**TASK GOAL:** What lines below contain the word "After"? Please pull each one out.

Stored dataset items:
*** Block opens ***

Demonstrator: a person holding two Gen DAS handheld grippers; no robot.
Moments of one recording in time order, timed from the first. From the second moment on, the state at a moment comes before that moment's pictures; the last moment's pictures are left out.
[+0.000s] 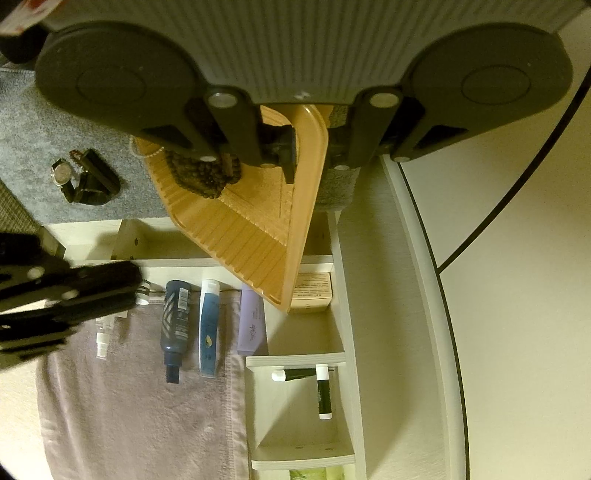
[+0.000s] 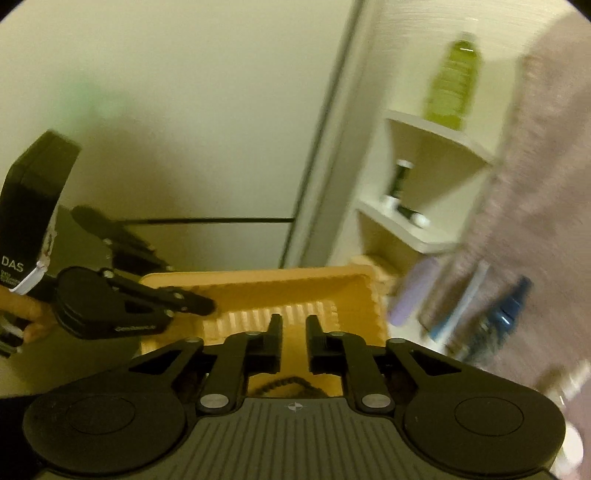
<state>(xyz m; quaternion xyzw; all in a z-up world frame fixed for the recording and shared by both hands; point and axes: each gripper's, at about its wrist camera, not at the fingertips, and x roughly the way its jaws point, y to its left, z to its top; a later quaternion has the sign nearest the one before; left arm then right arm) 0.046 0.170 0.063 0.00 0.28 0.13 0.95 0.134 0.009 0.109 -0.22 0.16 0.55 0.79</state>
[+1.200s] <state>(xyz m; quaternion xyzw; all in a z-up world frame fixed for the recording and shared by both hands) 0.047 0.165 0.065 0.01 0.28 0.13 0.95 0.166 -0.129 -0.033 -0.09 0.32 0.21 0.92</state>
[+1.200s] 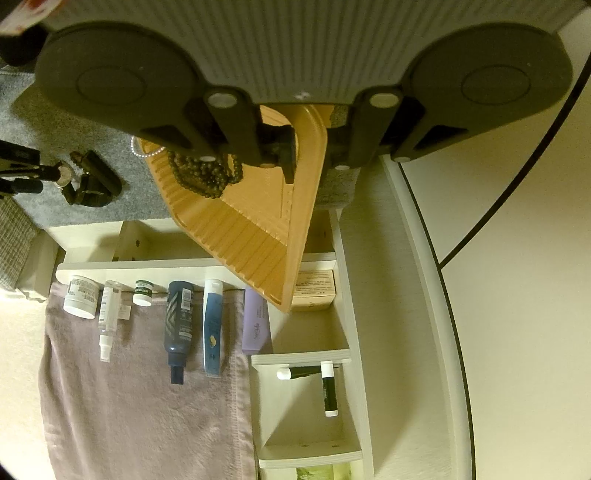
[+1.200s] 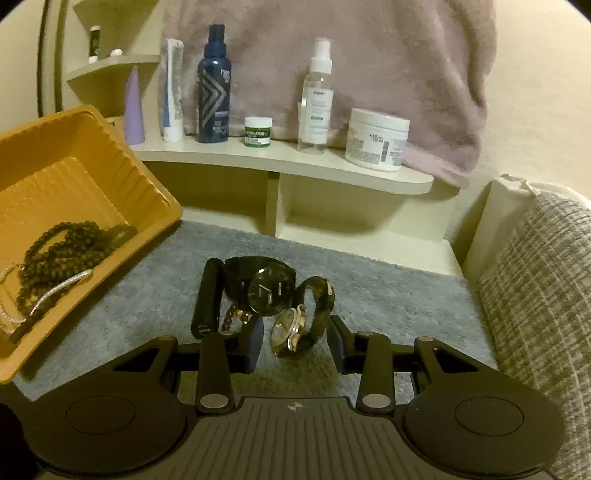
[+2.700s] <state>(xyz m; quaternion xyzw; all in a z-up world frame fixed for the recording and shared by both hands) 0.048 0.164 0.064 0.02 0.28 0.13 0.95 0.152 -0.163 -0.043 -0.04 0.34 0.15 0.93</state>
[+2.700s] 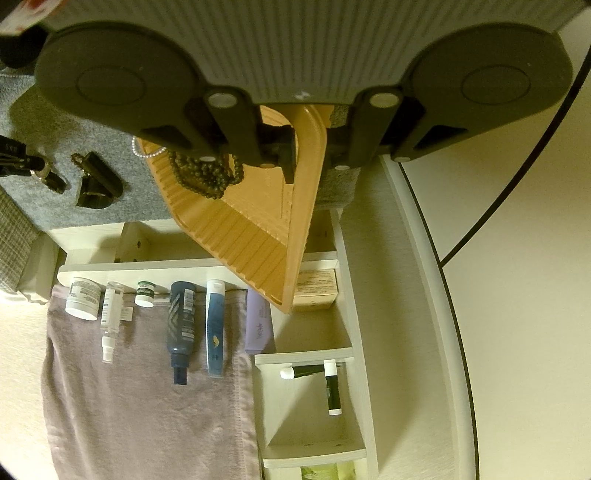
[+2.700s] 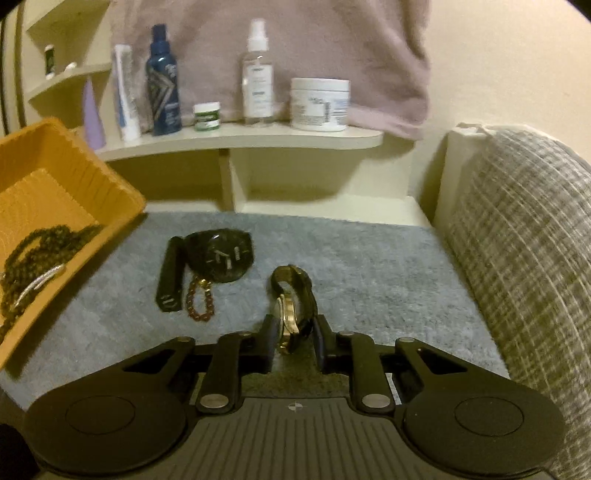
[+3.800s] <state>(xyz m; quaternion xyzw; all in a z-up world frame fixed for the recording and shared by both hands) 0.048 0.162 0.066 0.02 0.28 0.13 0.95 0.144 -0.147 0.003 -0.03 0.29 0.18 0.94</state>
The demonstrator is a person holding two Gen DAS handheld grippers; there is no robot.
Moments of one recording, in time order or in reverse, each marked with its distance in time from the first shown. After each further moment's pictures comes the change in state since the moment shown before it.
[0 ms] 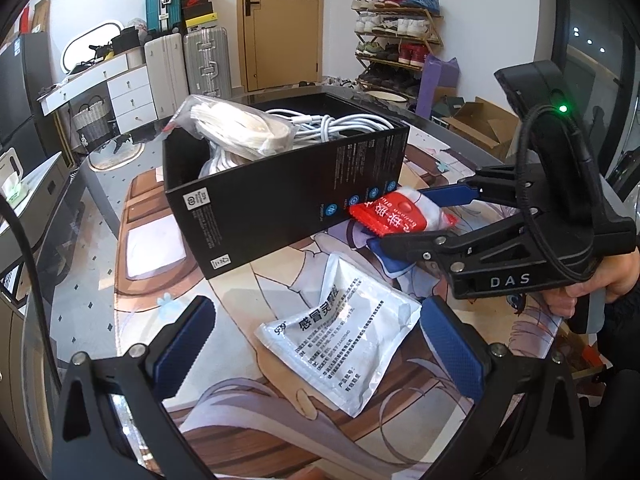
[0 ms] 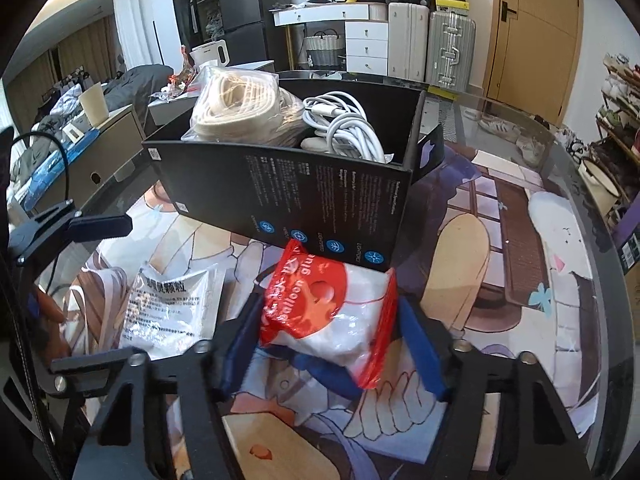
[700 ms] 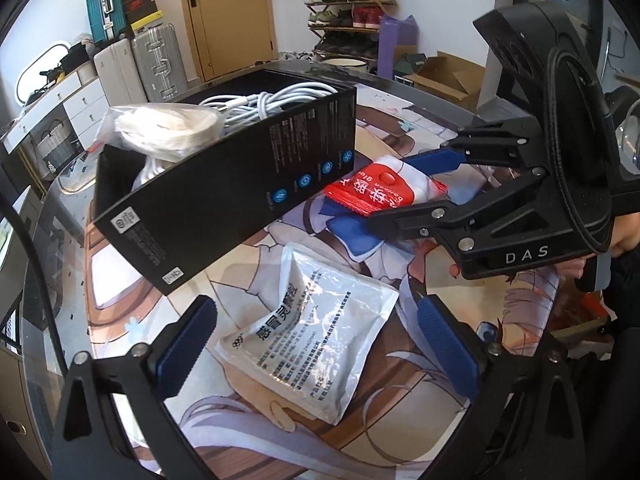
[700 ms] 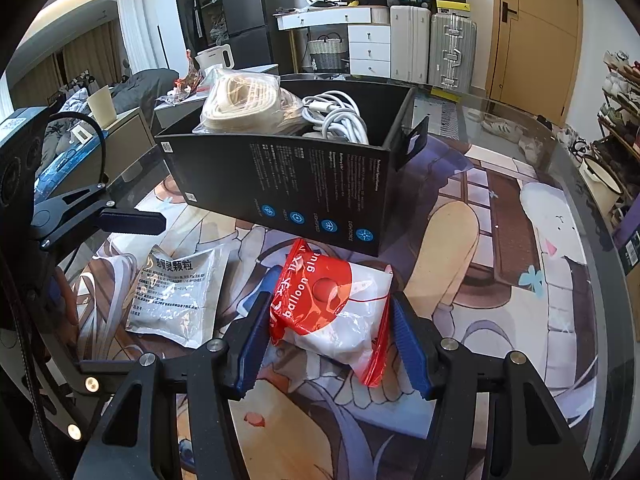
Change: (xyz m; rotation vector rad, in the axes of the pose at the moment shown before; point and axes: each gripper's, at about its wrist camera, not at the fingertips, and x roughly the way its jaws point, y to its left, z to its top) left arm 0.017 -0.020 0.009 0.167 0.109 -0.071; right arm -0.013 -0.009 -0.017 0.011 -0.013 0.022
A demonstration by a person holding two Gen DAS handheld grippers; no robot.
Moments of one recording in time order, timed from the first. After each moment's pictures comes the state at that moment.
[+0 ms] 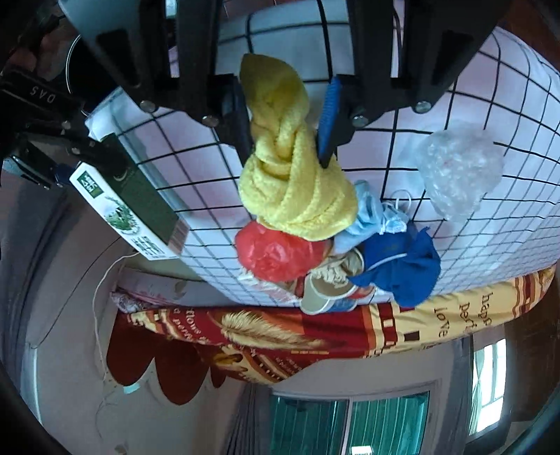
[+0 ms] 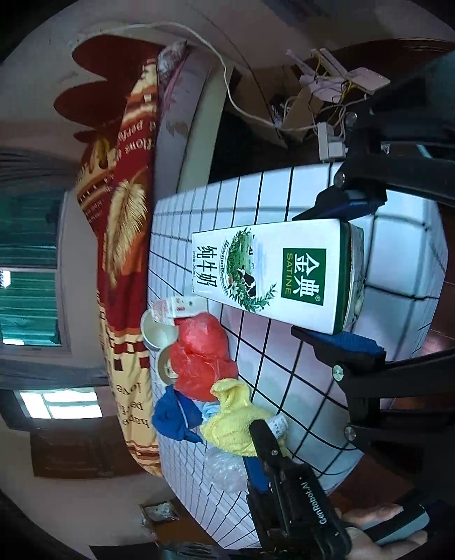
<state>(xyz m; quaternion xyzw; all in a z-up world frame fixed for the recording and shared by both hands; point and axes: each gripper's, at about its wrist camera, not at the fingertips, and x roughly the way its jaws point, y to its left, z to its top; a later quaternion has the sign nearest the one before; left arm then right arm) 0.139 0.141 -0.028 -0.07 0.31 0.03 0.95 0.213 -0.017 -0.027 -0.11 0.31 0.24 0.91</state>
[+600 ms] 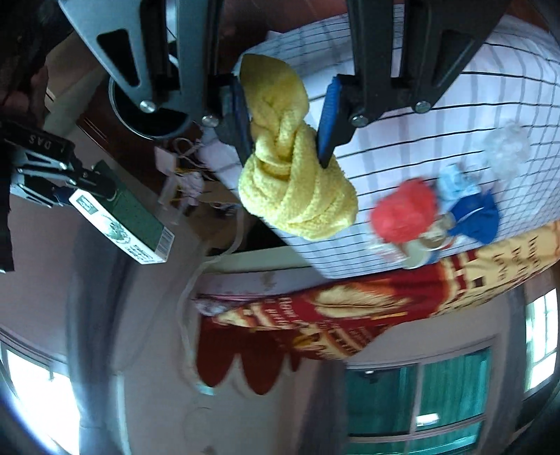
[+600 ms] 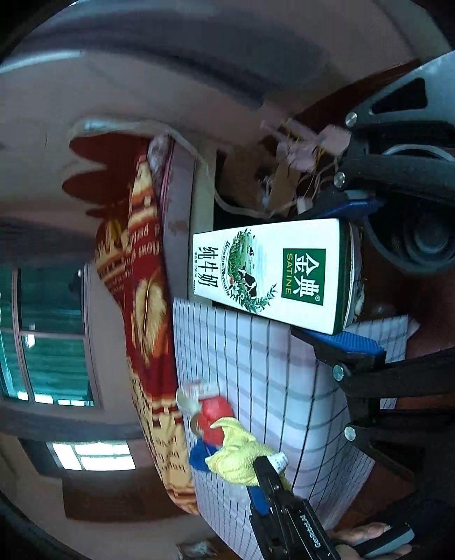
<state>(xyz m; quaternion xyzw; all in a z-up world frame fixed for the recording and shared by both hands) 0.101 0.034 0.007 -0.01 0.28 -0.10 0.96 0.131 -0.168 0.013 -0.07 0.28 0.11 0.95</state>
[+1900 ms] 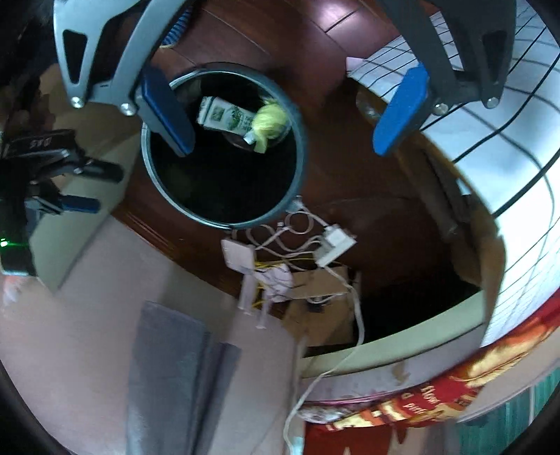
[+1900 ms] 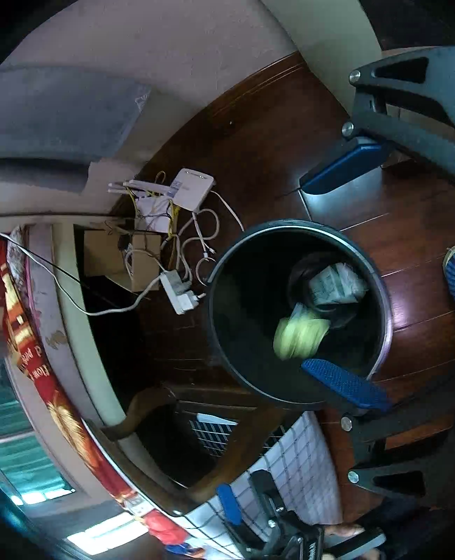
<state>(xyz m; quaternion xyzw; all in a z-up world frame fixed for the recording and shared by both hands) 0.151 -0.131 -0.099 0.06 0.42 -0.23 0.88 0.129 -0.372 -0.122 0.03 0.46 0.02 0.89</state>
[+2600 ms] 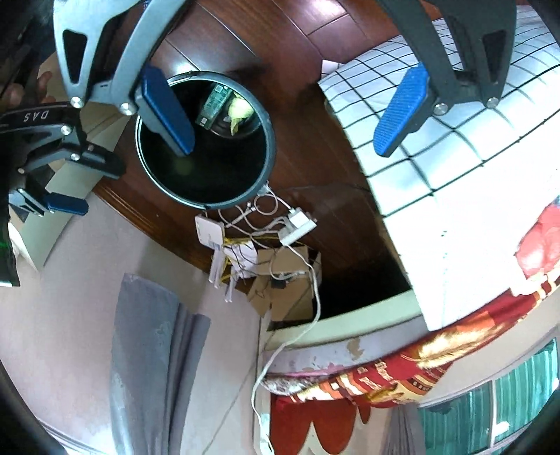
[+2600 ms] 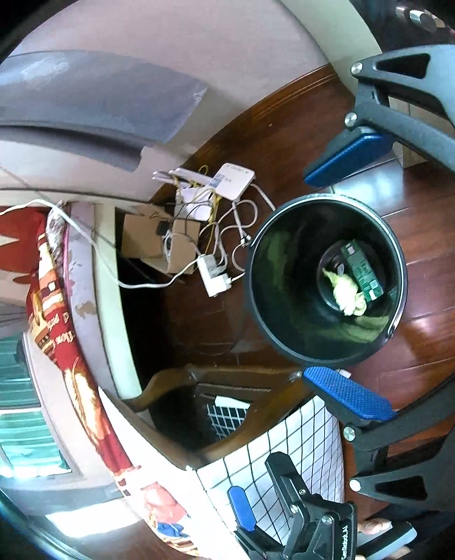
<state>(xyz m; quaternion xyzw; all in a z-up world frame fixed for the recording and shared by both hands) 0.130 -0.095 -0.059 0.05 0.37 -0.17 0.91 0.120 -0.310 -0.078 -0.02 0.41 0.04 0.91</state>
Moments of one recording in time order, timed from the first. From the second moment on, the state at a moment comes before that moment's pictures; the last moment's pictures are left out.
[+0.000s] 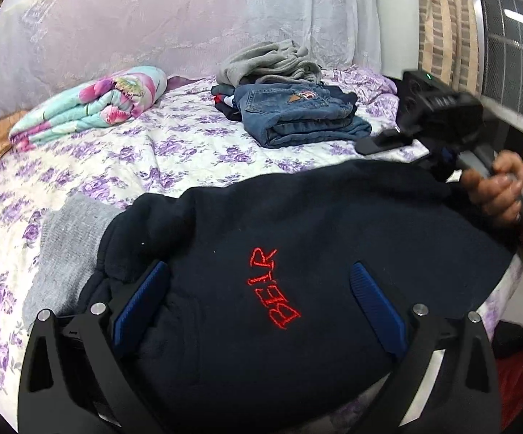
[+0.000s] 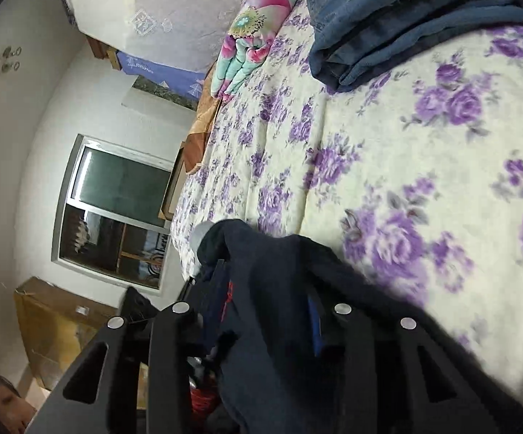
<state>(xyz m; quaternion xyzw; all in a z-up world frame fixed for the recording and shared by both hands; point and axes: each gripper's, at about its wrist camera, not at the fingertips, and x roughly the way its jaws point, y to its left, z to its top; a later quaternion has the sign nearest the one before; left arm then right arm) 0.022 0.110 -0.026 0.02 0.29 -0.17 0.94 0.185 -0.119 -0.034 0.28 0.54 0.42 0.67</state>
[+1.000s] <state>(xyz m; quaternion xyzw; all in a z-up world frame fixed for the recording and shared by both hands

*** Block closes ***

**THE ANSWER:**
Moments of one recording, in time order or in reverse, each marked with its distance in time from the first shown. After each further moment's pictures comes the change in state since the moment shown before it.
Moments of one recording in time order, timed from the first. After each moment's pictures comes the state at that moment.

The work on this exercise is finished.